- Exercise details: Work out how many lines of the data hold the string "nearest", and reply with that number alone.

== Input

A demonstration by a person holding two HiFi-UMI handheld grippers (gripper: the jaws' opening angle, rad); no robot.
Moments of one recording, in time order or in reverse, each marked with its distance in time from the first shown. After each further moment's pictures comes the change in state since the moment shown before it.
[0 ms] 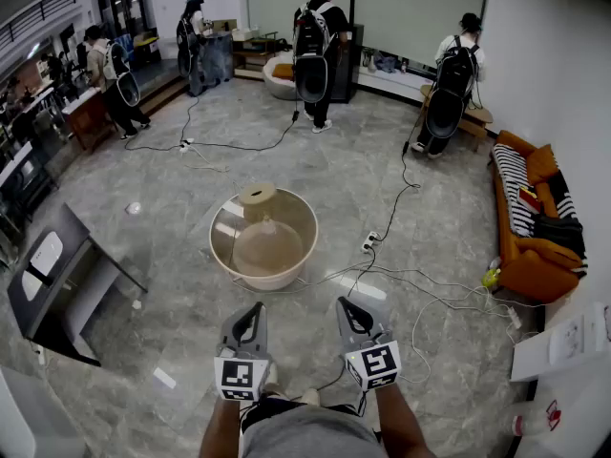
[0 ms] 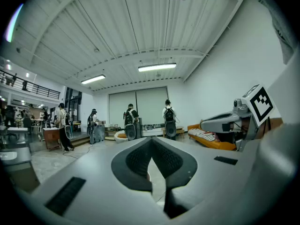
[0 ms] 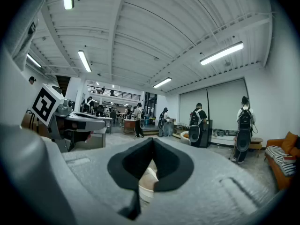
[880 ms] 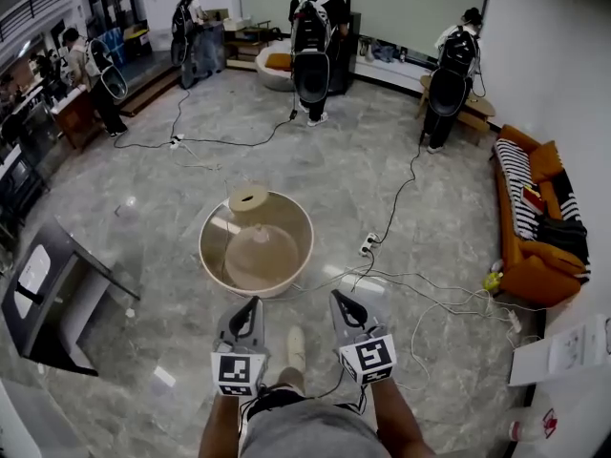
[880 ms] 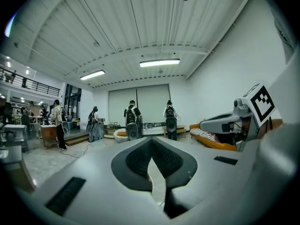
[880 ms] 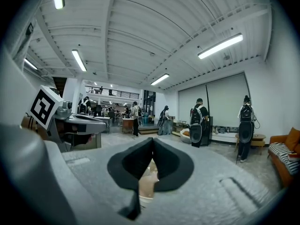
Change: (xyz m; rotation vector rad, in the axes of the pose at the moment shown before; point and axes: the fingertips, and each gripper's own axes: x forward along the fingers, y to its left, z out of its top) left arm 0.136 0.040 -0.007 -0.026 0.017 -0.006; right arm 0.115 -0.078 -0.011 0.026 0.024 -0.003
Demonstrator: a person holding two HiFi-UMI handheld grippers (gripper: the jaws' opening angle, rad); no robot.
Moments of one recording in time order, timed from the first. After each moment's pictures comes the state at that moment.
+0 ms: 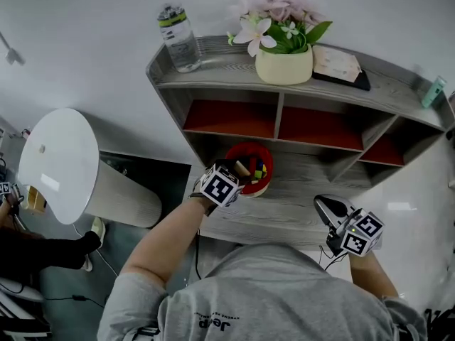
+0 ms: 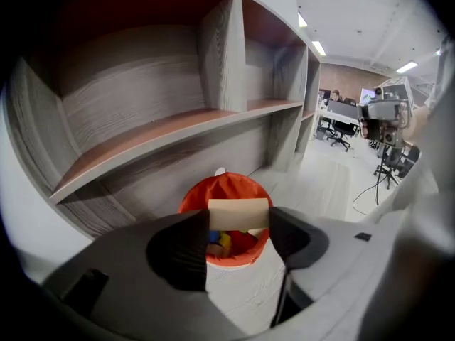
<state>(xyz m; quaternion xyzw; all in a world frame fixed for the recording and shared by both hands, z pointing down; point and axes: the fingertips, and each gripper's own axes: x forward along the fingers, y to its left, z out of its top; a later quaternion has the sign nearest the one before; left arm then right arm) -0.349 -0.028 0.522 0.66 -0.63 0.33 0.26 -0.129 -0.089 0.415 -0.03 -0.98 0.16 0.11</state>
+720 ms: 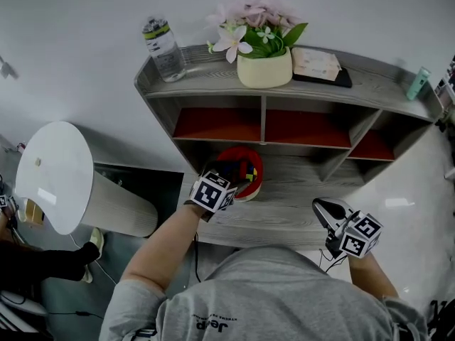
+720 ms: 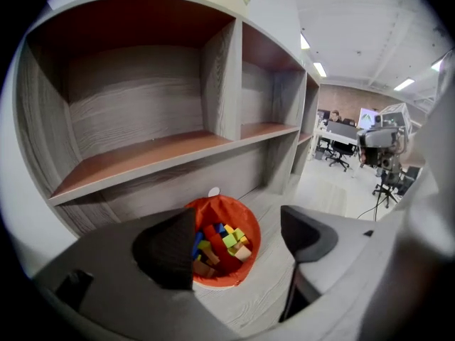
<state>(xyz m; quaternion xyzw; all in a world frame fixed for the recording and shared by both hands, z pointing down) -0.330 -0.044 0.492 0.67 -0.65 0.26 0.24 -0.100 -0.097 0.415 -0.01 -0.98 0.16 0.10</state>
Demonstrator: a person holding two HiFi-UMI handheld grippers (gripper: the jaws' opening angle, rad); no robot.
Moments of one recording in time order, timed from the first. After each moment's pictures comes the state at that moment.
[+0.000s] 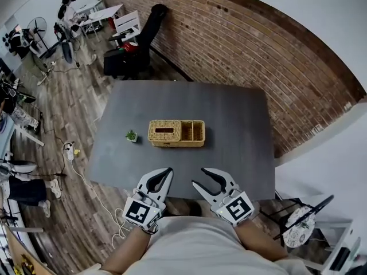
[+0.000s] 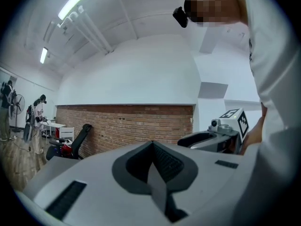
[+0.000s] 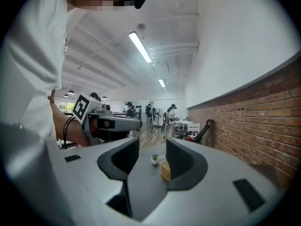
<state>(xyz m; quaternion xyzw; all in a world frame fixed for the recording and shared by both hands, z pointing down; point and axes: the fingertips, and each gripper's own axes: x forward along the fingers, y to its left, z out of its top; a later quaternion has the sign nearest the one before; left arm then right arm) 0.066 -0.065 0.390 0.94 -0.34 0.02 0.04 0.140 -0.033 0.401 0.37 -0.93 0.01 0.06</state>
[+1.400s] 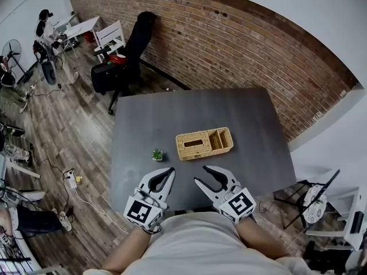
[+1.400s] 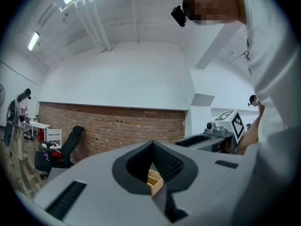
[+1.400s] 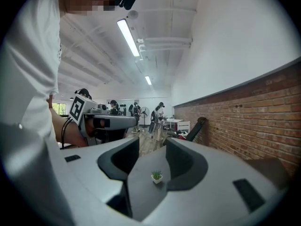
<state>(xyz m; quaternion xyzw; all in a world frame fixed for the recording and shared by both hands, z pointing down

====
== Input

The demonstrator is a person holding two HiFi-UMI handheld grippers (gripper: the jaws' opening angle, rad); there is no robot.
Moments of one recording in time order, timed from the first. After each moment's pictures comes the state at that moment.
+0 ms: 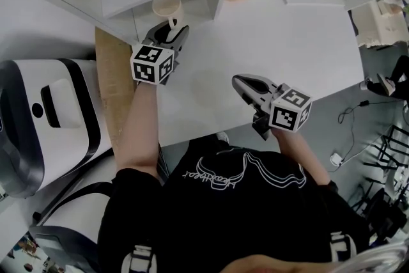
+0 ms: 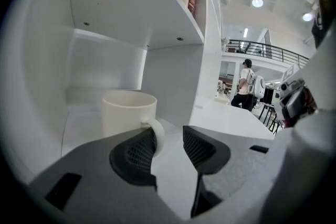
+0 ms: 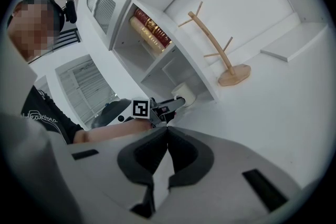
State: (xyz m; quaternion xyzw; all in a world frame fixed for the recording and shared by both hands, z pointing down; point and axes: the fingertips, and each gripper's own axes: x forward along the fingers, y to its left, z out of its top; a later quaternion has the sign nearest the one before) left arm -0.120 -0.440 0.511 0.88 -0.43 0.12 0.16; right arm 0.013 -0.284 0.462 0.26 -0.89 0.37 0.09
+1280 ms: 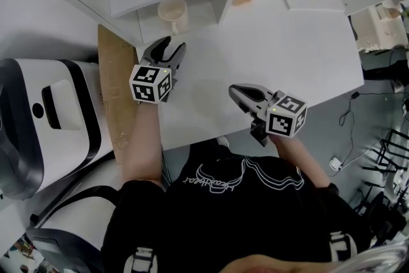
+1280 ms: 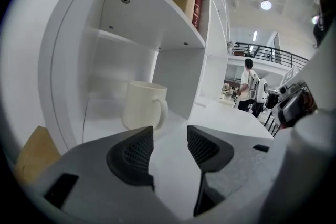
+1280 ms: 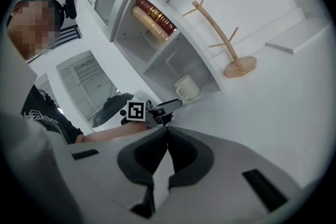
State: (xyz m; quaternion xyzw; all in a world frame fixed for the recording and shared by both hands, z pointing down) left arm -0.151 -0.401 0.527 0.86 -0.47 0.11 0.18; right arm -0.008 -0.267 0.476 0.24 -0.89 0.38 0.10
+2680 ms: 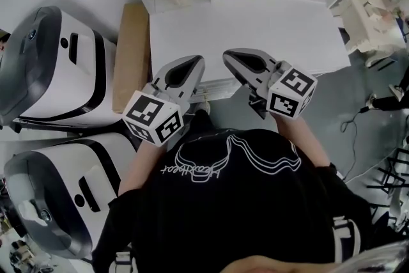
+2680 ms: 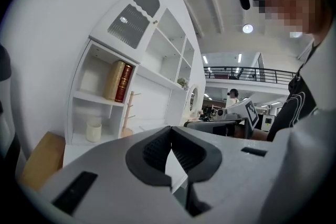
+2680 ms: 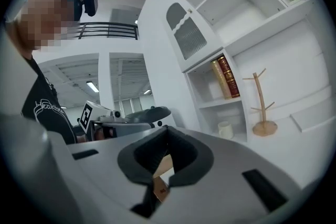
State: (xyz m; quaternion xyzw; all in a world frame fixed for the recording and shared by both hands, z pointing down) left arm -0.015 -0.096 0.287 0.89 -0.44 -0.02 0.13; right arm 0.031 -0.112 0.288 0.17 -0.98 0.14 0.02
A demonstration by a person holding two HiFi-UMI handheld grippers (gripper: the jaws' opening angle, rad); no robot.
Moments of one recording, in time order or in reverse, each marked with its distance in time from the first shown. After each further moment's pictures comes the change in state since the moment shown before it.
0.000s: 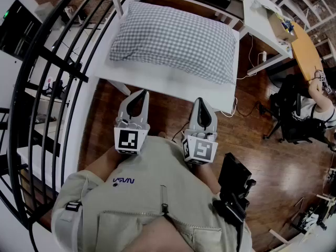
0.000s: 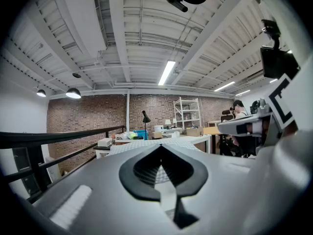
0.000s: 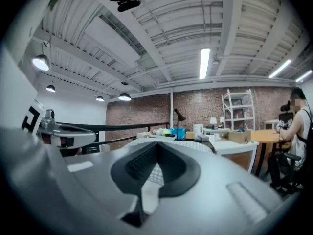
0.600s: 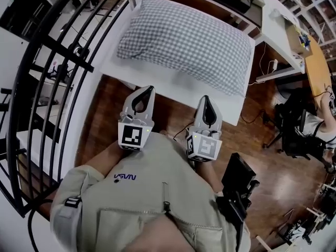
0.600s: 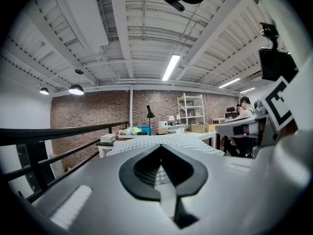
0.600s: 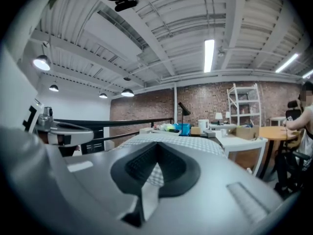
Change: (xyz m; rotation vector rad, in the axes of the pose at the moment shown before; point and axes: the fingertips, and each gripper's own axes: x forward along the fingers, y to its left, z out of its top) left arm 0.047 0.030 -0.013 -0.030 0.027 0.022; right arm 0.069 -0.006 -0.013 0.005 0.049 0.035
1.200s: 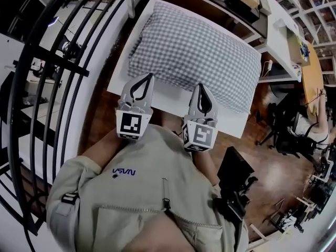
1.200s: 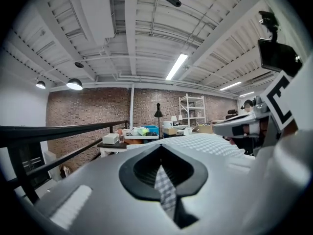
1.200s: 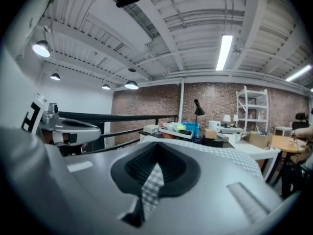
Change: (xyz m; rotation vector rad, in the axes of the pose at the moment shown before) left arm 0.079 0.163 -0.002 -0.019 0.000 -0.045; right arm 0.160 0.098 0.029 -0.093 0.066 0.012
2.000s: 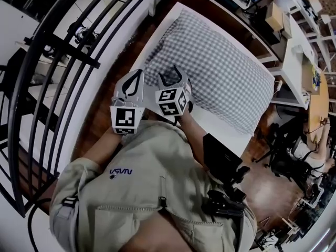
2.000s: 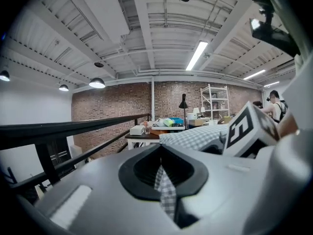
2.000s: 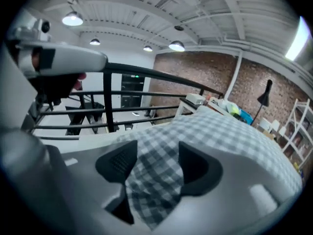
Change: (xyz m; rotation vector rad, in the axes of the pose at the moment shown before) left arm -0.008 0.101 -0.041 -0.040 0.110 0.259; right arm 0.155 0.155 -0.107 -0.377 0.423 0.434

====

- Finished exercise: 3